Lectionary Year A
April 11, 1999
John 20:19-31


      This pericope is immediately preceded by Mary weeping at the tomb of Jesus. She is distraught that his body is gone. Peter and John (in verses 1-10) have found that Jesus' body is gone as well. Mary is spoken to by two angels and then has a conversation with Jesus, at first not knowing it is he with whom she is speaking. She recognizes Jesus after he calls her name and Jesus sends her to tell (his brothers) that he is ascending. 20:18 tells us that Mary announces to the disciples that she has seen the Lord and reports to them what he said to her. So, up until our text, the disciples know that Jesus' body is gone from the tomb and that Mary claims to have seen him.

      Following 20:19-31 is an account of another post-resurrection appearance of Jesus to the disciples. It is strange that it falls at this point in the text, since verse 31 of chapter 20 almost reads as a closing. In Chapter 21, Jesus comes to disciples who are not huddled and afraid in a locked house, but are doing some night fishing in the Sea of Tiberias.

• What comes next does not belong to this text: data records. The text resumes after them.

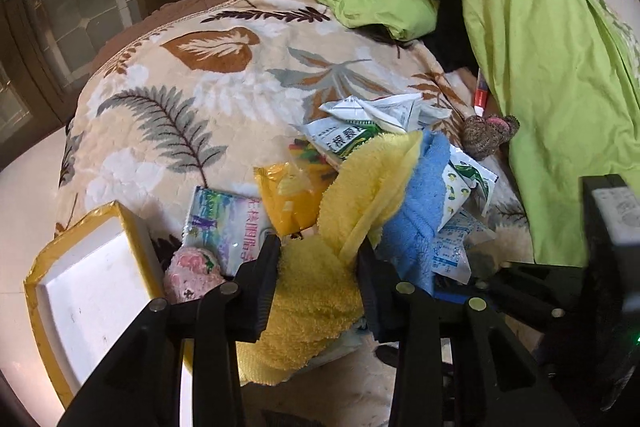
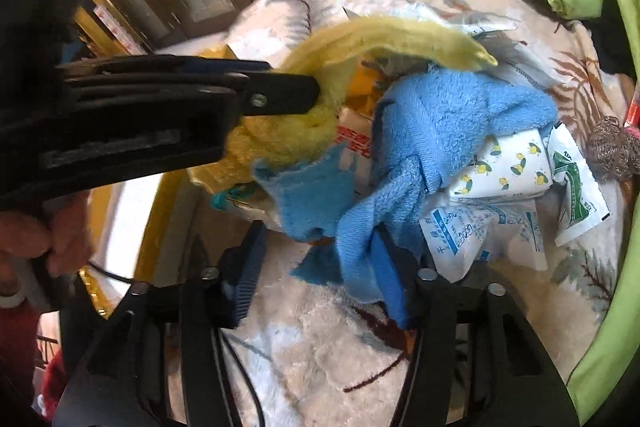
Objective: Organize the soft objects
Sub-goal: 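Grasp the yellow towel with the left gripper while the right gripper reaches toward the blue cloth, then lift the yellow towel with the left gripper while the right gripper grasps the small blue cloth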
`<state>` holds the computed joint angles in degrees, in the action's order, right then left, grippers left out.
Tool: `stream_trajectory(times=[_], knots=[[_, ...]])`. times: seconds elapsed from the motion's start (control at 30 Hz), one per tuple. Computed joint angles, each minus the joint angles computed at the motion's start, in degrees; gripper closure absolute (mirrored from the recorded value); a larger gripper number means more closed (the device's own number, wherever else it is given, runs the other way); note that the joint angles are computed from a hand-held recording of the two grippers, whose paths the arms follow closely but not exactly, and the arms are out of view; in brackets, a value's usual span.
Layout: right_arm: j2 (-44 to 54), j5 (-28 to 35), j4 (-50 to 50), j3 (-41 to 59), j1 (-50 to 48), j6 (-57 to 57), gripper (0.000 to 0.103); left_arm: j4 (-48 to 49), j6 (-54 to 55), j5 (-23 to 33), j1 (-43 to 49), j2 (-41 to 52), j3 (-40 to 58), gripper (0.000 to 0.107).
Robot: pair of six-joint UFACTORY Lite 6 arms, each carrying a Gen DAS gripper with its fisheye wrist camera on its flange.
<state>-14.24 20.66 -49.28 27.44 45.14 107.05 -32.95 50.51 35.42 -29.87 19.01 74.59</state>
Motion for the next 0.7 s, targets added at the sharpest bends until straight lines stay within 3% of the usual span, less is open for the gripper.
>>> stream_trajectory(times=[0.07,0.17,0.23,0.33,0.4,0.53,0.6,0.63,0.7], knots=[[-3.61,3.23,1.06,0.08,2.06,1.29,0.052,-0.67,0.43,0.18,0.87,-0.36,-0.18,0.070],[-8.02,15.76,-2.21,2.63,11.25,4.82,0.052,-0.63,0.45,-0.10,1.47,-0.86,-0.46,0.070],[-5.88,17.22,-1.25,5.09,12.72,0.70,0.052,-0.67,0.16,-0.23,1.84,-0.74,-0.28,0.070],[-1.96,12.12,0.61,6.56,9.19,-5.05,0.052,-0.70,-0.17,-0.34,2.78,-0.86,-0.42,0.070],[2.00,4.65,4.18,7.54,3.46,-12.86,0.052,-0.21,-0.63,-0.43,3.10,-0.84,-0.55,0.070],[6.36,-2.07,4.39,6.08,-3.37,-14.09,0.052,-0.68,0.25,-0.39,3.66,-1.33,-1.02,0.070],[4.21,-6.16,1.47,2.78,-5.82,-9.99,0.071,-0.36,0.11,-0.65,3.67,-1.26,-1.30,0.070],[3.32,-7.55,1.70,1.62,-6.88,-9.92,0.094,-0.28,-0.05,-0.75,3.65,-1.27,-1.42,0.070],[-0.20,-11.54,4.87,-1.91,-9.54,-11.75,0.098,-1.64,0.44,-0.17,4.04,-1.34,-1.64,0.070]])
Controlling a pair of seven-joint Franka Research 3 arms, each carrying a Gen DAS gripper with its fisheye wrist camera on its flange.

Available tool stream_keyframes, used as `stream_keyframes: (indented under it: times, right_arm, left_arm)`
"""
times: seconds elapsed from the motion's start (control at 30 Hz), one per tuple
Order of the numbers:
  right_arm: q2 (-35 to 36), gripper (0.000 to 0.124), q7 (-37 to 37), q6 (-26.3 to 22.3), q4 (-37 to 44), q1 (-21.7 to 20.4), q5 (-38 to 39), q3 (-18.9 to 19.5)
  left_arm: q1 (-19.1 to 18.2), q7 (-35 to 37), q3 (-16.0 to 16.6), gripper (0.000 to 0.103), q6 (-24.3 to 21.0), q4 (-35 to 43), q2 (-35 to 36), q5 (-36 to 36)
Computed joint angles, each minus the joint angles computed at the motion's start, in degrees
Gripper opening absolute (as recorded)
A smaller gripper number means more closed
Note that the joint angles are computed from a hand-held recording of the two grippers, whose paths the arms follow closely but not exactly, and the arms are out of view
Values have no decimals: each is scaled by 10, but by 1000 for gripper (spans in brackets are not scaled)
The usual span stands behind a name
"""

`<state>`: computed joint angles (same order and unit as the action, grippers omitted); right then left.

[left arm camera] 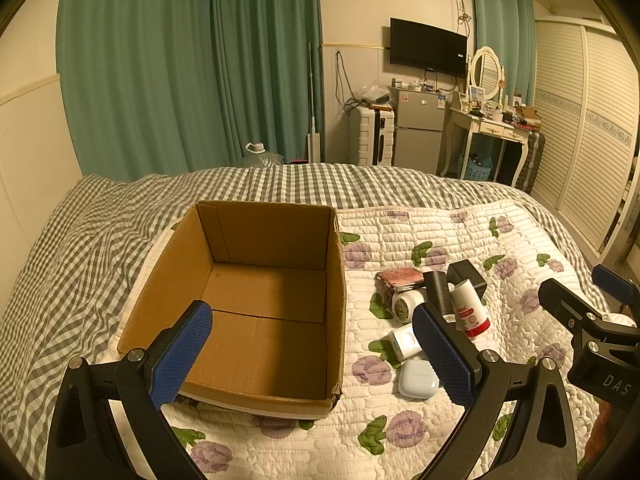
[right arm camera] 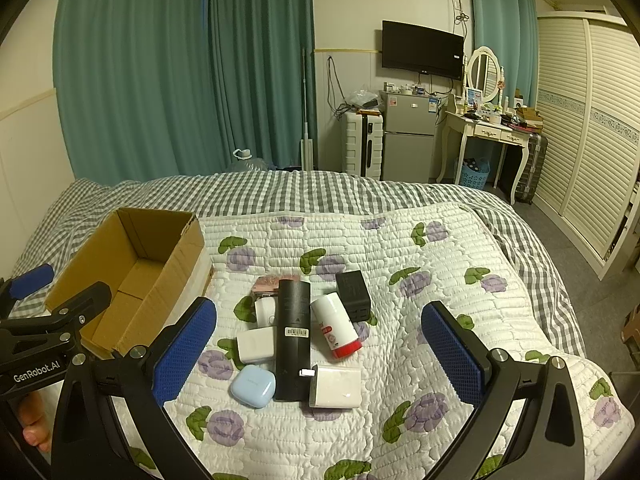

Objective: Organize rigid objects

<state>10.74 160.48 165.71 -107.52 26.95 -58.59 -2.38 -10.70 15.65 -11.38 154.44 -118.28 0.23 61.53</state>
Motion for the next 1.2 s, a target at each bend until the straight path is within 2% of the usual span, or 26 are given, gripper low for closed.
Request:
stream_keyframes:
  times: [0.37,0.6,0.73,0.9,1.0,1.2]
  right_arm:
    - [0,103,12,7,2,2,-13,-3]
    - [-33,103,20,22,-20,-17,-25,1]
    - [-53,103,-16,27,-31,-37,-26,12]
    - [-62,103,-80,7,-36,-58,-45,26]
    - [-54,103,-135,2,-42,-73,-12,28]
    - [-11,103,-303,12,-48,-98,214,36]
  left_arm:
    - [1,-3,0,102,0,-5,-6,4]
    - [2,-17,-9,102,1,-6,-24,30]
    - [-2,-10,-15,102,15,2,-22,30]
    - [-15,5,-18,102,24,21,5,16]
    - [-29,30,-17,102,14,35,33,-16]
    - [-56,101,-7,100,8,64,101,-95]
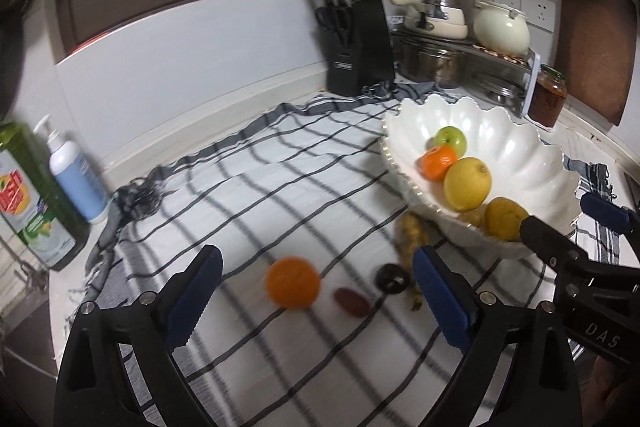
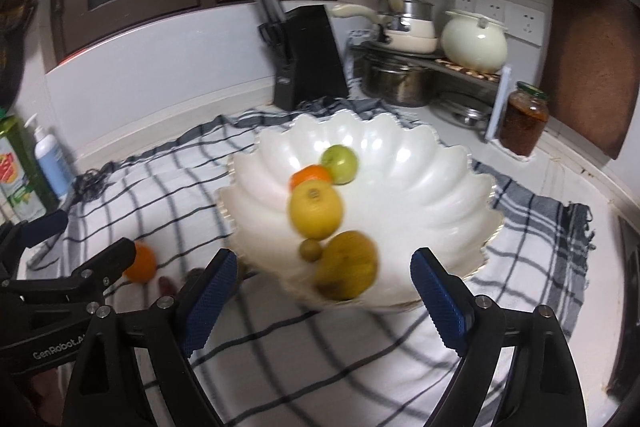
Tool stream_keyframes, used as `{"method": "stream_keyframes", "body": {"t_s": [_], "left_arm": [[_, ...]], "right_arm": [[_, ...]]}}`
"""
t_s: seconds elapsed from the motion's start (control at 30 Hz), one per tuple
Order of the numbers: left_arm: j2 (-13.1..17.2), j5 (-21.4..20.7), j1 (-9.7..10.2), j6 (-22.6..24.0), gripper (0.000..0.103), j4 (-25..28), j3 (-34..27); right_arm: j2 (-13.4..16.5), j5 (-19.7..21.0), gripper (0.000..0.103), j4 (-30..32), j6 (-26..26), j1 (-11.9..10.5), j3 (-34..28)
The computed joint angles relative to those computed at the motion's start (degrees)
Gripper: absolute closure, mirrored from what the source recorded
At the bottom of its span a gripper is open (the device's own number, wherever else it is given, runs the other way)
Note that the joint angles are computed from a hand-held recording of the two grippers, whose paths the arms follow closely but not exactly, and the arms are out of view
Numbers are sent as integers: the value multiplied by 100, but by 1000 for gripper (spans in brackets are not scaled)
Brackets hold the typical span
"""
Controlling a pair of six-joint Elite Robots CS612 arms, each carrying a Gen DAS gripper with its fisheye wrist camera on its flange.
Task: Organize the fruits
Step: 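Withdraw both tools from the bowl toward the remaining fruits, then close the right tool around the banana and lift it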
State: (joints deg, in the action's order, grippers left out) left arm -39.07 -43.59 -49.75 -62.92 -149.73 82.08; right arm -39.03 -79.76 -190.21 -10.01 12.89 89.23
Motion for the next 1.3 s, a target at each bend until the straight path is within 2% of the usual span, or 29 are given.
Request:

      John's differences with the synoptics: no account of the birth of Jesus, baptism, temptation, Last Supper, Gethsemane, or the ascension. No parable stories or healings of demoniacs. In John, Jesus' speeches are often a whole chapter long.
      The facts of the life and ministry of Jesus are different in John. The design of the gospel as a whole is stated by the author in 20:31. Therefore, what is told in this account of Jesus' life and ministry reveals Jesus as Messiah, Son of God. God is revealed in Jesus Christ. Jesus provided access to God in ways never before possible. The frequent "I am" statements by Jesus in this gospel are a radical claim that Jesus is God incarnate.

      The structure of this gospel is often broken down into two parts:
           Chapters   1-12 the book of signs
           Chapters 13-20 the book of glory


      This gospel was known in Egypt by 100 A.D (from P52). Its first commentary was written by Heracleon around 150. John was most likely written at Ephesus, also maybe Antioch or Alexandria. This gospel is an anonymous document. Tradition claims (Irenaeus) the author as John the "Son of Zebedee", the apostle. Many scholars believe it was composed by a disciple of John who recorded his preaching. The author was a Jewish Christian who wrote for and in a Jewish Christian community in conflict with synagogue authorities.

      The vast majority of converts were now from Hellenistic not Jewish backgrounds. A crisis may have precipitated the writing of this gospel: possibly the "putting out of the synagogue" or excommunication as heretics for those who practiced alternative forms of Judaism (e.g. belief in Jesus). There are certainly Greek and Gnostic influences in 1st century Judaism. The work of Philo is one example. Shades of both these influences, consistant with the religious diversity of the 1st century Mediterranean world, can be seen in John's writing.